The human headline Derryn Hinch is back – and it’s a mixed bag for Sky News

There is the other Hinch, too. The Human Headline Hinch, whose Twitter handle embraces the name and the reputation.

Both Hinchs were on display on Thursday night, as well as a third one – the freshly rejected senator who is in the position of being mates with everyone who shares his stage.

He said early on: “This could be a very bumpy ride.”

Well, no. Not very bumpy if everyone’s a buddy.

On his debut outing, there was Centre Alliance senator Stirling Griff, talking the day’s events. He would have been fodder for the old Hinch. Now he was a former colleague. They yucked it up, chuckling about the senate crossbench of the previous parliament.

Hinch: “[We] were regarded as the bar scene from Star Wars.”

They pondered the power of Jacqui – this was a first-names only show, where one was to assume they meant the returning Tasmanian senate swing vote Jacqui Lambie. Lambie herself was not present – Hinch said she had agreed to appear, but backed out on Thursday morning.

But there were no hard feelings. It was all very nice.

Next up: Labor’s Joel Fitzgibbon, on live sheep exports, and Hinch’s declaration that he had first presented a petition on the issue back in 1982.

He has certainly been around a long time. In 1982, he was the king of Melbourne talkback radio – foil of politicians on both sides, and the man who famously belted all-conquering Bert Newton off the top of the radio charts.

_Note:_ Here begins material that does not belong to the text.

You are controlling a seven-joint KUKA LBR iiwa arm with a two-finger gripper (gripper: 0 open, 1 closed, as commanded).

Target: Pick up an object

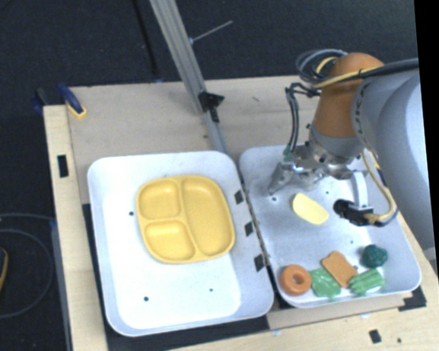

Then, as now, Hinch was a conundrum – part show-pony, part amateur politician, part conviction journalist, part celebrity. It’s always been possible to violently agree with him and violently disagree with him in the same 15-minute span.

On Thursday night, for example: you could take his side on the question of the plastic bag.

Then came a live plug with Sky colleague Paul Murray.

“Son, good to see you,” said Hinch to the least watchable broadcaster on Australian television.

Murray comes to our screens looking like an old tracksuit found washed up in a whale, and bellows at his tiny viewership like the whale choking to death on the tracksuit. But there was much bonhomie – and it was a reminder that this was, after all, Sky After Dark.

To close, Hinch recited a bag of the emails Sky had received about his return to the airwaves, such as: “This tired, old, mouldy crumpet.”

He ain’t that. Unlike Murray, he is a great broadcaster. And he has the potential to break up the Sky evening parade of shouty stupid if he sticks to his older rather than more recent instincts.

The last thing Australia has come to expect from the man is that he will be mates with everyone, especially the members of our federal parliament and the loopy-loos of the SAD hours.

He signed off with his trademark: “That’s life.”

It wasn’t quite, but it has potential.